— DIRECTIONS —
From start to end of the material below, restate each line exactly.

━━━━━ PROVIDED RECORDS

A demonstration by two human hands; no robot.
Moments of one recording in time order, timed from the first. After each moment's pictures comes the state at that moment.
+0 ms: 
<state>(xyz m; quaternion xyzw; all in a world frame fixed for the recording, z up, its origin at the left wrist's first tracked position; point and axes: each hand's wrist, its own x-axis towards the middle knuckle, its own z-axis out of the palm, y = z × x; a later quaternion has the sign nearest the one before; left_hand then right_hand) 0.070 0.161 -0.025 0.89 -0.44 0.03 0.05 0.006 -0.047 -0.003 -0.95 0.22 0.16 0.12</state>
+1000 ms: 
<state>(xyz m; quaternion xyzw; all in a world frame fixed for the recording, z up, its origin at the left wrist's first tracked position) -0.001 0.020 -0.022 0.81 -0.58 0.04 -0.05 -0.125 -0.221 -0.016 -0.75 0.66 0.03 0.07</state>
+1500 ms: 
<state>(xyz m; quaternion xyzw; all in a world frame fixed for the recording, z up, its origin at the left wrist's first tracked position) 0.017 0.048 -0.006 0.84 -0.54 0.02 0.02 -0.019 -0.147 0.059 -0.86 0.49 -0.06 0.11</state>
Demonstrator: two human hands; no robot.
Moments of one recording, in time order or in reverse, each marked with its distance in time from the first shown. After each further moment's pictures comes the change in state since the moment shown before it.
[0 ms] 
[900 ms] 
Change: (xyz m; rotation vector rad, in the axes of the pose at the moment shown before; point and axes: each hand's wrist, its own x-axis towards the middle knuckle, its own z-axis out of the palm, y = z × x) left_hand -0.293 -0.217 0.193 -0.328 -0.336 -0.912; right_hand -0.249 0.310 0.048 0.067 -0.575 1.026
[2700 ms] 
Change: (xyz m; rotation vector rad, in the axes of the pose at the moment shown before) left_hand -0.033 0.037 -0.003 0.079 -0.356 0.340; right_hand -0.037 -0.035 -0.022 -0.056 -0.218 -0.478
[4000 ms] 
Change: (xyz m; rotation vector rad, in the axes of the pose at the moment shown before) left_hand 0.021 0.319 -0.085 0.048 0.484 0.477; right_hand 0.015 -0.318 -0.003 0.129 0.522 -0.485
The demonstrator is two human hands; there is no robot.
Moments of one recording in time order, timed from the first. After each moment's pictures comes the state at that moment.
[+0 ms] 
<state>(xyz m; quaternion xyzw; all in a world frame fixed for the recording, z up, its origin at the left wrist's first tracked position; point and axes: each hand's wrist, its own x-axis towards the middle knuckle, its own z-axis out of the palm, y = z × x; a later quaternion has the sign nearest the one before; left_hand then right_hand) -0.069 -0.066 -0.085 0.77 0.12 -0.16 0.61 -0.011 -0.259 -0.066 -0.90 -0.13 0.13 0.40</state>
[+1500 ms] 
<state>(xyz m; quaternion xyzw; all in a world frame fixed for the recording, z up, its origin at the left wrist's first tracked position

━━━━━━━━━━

— YOUR RESPONSE —
A demonstration by two human hands; no robot.
Moments of one recording in time order, timed from the first. After each moment's pictures comes the state at that moment.
+0 ms: 
<state>(xyz m; quaternion xyzw; all in a world frame fixed for the recording, z up, its origin at the left wrist's first tracked position; point and axes: each hand's wrist, its own x-axis towards the middle knuckle, its own z-axis out of the palm, y = z × x; a later quaternion has the sign nearest the one before; left_hand then right_hand) 0.070 0.161 -0.025 0.89 -0.44 0.03 0.05 0.006 -0.047 -0.003 -0.95 0.22 0.16 0.12</state>
+1000 ms: 
<state>(xyz m; quaternion xyzw; all in a world frame fixed for the recording, z up, its origin at the left wrist's first tracked position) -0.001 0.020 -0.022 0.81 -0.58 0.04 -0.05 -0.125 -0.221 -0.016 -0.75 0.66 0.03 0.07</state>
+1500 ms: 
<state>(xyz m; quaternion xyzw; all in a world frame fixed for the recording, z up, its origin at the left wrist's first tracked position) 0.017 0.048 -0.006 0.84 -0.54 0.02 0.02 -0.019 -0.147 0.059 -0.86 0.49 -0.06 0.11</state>
Demonstrator: two human hands; no robot.
Moments of one recording, in time order or in reverse, each marked with its distance in time from the first shown. After each further moment's pictures comes the change in state since the moment shown before it.
[0 ms] 
[900 ms] 
Change: (xyz m; rotation vector rad, in the axes of the pose at the moment shown before; point and axes: each hand's wrist, its own x-axis towards the middle knuckle, its own z-axis out of the palm, y = z × x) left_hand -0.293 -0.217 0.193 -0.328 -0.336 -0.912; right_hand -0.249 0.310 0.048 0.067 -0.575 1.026
[2700 ms] 
Change: (xyz m; rotation vector rad, in the axes of the pose at the moment shown before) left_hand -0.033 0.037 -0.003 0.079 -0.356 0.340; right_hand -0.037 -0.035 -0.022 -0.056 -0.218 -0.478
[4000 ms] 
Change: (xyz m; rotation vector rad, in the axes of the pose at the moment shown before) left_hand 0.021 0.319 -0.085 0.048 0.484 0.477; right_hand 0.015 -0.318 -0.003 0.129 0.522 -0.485
The demonstrator is two human hands; there is no robot.
Moments of one recording in time order, timed from the first. After each moment's pictures comes the state at that moment.
[+0 ms] 
<state>(xyz m; quaternion xyzw; all in a world frame fixed for the recording, z up, its origin at the left wrist's first tracked position; point and axes: each hand's wrist, its own x-axis towards the middle knuckle, its own z-axis out of the palm, y = z × x; a later quaternion has the sign nearest the one before; left_hand then right_hand) -0.069 -0.066 -0.085 0.77 0.12 -0.16 0.61 -0.011 -0.259 -0.066 -0.90 -0.13 0.13 0.40</state>
[+1500 ms] 
<state>(xyz m; quaternion xyzw; all in a world frame fixed for the recording, z up, its origin at the left wrist's first tracked position

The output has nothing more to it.